▶ To do
In the records that follow, locate every line with "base" and extract it.

Stored items:
☆ ☆ ☆ ☆ ☆

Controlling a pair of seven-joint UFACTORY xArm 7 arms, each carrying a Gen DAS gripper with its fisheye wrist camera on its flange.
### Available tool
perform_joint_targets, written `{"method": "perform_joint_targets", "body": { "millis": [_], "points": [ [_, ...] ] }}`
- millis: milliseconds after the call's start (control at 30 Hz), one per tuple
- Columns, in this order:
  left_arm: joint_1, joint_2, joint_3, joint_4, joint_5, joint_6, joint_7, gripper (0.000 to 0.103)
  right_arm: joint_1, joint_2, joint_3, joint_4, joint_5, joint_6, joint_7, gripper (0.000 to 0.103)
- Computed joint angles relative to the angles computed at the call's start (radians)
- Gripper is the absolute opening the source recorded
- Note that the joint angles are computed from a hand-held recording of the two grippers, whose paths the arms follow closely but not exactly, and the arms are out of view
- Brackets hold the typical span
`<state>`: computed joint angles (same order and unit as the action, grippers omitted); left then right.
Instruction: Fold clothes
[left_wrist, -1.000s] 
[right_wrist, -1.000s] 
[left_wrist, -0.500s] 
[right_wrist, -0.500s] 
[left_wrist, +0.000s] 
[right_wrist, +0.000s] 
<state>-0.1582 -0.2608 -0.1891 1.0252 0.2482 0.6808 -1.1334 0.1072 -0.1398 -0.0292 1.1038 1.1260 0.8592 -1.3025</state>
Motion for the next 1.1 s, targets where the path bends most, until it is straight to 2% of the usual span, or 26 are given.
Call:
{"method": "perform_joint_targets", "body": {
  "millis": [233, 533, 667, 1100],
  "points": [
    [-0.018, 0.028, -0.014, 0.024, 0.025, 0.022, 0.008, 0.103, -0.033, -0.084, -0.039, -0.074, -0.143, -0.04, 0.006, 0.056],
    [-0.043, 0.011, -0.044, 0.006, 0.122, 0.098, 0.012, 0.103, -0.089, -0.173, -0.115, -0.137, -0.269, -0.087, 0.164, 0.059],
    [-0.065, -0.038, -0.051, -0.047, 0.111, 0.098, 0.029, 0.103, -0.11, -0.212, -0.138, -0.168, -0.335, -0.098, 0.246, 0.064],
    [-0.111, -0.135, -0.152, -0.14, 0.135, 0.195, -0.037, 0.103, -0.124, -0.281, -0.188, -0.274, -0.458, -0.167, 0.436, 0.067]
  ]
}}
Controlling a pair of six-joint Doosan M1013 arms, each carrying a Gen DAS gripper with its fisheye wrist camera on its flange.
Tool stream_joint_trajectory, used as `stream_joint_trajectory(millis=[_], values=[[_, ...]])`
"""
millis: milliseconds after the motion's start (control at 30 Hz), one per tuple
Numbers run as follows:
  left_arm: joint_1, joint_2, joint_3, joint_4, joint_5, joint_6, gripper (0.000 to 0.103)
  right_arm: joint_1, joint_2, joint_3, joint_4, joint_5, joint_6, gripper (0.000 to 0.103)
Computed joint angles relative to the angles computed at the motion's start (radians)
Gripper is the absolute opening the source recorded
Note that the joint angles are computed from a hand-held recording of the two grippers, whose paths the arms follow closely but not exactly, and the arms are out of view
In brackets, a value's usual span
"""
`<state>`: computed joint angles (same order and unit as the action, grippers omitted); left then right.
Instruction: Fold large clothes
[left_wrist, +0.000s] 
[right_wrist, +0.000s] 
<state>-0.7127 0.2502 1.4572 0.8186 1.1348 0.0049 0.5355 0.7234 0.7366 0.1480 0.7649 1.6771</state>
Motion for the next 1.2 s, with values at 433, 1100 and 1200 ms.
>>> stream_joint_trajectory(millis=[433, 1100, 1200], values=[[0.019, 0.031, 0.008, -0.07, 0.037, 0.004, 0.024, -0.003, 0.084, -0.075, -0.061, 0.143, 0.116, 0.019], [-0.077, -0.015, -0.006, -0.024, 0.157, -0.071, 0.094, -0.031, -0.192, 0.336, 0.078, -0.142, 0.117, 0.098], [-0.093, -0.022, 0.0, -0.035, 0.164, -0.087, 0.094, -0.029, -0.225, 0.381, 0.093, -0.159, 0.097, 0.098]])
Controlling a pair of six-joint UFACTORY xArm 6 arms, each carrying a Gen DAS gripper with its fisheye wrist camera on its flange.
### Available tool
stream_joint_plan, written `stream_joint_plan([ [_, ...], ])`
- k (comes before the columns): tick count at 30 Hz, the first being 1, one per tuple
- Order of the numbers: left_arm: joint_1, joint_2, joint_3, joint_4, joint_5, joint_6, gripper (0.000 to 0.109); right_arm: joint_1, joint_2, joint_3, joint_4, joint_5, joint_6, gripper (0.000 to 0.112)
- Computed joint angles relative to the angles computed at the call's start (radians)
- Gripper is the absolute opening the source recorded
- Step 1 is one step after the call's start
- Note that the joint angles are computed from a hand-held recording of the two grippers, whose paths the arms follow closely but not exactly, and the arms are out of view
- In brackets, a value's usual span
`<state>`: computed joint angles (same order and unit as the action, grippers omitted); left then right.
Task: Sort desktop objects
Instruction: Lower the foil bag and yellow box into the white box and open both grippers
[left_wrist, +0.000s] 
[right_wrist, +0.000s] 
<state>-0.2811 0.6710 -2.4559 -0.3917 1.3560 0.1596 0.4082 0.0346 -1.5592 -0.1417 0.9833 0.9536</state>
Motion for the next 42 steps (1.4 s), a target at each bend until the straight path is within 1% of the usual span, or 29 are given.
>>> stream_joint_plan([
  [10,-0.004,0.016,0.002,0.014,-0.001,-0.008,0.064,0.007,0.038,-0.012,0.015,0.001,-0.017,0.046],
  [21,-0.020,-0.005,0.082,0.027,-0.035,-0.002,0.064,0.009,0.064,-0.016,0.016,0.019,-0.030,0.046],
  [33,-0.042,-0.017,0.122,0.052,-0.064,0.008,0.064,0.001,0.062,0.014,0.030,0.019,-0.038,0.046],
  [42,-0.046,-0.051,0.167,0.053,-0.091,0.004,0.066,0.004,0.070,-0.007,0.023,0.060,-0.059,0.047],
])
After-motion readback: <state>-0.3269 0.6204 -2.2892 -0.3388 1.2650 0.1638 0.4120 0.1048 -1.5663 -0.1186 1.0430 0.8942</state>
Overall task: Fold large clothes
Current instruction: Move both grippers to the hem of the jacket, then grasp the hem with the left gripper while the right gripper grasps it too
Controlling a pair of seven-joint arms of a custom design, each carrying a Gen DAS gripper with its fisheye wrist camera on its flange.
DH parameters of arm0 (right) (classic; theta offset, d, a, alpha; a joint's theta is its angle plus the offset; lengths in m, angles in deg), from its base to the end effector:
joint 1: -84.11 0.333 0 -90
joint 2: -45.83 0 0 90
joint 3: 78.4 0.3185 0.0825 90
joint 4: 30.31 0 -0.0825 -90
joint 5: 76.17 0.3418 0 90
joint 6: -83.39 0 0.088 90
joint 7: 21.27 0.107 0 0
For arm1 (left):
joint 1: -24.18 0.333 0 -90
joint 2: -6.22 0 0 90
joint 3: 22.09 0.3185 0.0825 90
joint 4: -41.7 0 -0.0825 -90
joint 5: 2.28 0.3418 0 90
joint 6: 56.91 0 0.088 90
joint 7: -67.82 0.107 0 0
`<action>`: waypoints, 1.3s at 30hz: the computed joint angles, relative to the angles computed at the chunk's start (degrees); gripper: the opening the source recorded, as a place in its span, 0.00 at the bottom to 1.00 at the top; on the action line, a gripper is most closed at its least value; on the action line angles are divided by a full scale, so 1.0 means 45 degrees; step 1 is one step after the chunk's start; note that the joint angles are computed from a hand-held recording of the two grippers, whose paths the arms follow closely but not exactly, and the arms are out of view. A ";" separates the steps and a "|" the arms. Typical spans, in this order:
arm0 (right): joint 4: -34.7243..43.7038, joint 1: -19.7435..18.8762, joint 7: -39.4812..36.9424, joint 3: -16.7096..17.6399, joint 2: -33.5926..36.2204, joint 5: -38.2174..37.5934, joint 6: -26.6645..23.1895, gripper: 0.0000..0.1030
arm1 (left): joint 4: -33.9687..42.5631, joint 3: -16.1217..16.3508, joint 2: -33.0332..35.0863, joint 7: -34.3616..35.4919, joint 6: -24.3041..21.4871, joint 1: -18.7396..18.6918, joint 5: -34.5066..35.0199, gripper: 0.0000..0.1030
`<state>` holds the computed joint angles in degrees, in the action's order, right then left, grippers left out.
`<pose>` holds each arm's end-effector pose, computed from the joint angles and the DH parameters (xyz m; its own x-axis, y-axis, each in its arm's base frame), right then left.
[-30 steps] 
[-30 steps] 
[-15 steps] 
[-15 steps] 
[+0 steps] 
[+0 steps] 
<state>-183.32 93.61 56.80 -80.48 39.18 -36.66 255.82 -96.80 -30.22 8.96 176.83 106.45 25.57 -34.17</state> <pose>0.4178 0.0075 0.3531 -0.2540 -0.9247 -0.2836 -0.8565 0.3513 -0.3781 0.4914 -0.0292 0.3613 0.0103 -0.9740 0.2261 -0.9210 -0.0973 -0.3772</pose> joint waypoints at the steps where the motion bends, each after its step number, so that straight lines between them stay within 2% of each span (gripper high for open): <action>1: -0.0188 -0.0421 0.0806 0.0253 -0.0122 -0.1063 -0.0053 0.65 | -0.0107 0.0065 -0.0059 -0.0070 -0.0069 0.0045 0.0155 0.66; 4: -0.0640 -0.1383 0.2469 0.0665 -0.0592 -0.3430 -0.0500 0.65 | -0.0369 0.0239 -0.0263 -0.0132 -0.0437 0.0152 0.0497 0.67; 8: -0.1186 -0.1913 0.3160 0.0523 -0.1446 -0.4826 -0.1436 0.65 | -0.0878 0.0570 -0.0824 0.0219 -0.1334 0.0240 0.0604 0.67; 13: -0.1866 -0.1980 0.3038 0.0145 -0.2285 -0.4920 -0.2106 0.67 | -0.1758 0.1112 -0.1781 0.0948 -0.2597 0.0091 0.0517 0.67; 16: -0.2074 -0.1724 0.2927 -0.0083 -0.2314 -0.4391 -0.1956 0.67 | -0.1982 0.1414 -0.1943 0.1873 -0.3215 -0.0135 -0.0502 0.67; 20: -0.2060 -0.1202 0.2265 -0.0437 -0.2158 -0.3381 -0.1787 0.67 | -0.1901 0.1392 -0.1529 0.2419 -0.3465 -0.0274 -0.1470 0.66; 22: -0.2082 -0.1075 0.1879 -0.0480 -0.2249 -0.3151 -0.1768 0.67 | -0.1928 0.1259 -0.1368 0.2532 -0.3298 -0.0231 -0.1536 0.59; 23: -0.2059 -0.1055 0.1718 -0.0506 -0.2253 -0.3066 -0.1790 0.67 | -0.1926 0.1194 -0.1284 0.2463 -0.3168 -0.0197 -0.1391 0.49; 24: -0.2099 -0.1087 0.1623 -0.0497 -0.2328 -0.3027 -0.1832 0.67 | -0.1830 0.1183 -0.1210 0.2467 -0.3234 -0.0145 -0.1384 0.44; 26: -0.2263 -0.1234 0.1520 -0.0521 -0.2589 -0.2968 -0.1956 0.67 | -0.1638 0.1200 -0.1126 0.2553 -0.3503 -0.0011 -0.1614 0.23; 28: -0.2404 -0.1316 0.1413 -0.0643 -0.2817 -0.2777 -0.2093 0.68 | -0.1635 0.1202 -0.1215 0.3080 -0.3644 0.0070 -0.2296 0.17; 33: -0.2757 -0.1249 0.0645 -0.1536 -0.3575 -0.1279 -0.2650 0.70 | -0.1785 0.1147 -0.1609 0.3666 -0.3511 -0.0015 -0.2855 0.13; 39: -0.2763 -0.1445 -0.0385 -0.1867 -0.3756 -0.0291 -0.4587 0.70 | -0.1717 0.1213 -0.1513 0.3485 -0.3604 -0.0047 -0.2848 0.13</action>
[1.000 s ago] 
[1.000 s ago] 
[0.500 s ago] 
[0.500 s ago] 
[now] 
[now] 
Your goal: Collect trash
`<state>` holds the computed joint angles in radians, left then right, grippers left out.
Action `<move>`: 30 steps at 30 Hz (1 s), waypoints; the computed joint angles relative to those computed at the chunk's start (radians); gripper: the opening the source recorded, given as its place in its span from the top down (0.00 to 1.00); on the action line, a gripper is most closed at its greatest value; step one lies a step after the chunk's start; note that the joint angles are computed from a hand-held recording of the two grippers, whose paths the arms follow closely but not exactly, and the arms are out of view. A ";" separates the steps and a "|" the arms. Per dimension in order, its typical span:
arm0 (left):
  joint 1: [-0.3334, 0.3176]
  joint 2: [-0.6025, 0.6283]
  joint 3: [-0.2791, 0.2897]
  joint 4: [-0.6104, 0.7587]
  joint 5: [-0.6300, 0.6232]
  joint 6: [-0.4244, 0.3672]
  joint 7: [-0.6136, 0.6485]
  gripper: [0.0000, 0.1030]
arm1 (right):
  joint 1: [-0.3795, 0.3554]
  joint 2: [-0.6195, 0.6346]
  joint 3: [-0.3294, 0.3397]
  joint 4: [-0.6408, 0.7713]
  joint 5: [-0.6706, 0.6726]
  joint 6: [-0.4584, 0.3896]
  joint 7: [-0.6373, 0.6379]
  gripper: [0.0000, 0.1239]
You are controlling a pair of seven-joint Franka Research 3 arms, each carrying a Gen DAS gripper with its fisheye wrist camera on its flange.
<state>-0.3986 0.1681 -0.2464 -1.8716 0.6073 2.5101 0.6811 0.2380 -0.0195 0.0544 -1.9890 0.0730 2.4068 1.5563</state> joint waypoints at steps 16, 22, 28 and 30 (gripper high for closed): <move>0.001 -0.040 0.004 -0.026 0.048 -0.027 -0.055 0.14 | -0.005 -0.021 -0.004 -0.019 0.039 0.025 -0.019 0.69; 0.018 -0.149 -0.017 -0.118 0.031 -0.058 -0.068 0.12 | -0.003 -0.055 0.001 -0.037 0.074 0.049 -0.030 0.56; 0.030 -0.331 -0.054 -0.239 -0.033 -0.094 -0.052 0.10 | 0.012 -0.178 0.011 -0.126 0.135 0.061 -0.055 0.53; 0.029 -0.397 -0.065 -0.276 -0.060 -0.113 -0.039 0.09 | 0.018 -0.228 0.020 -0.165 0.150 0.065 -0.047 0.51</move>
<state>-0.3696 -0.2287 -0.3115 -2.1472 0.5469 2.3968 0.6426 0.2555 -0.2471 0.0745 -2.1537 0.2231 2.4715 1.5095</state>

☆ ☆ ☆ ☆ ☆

▶ Solution to this exercise
DH parameters of arm0 (right) (classic; theta offset, d, a, alpha; a joint's theta is its angle plus the offset; lengths in m, angles in deg), from its base to the end effector:
`<pose>` holds each arm's end-effector pose, computed from the joint angles and the DH parameters (xyz m; its own x-axis, y-axis, each in its arm's base frame), right then left.

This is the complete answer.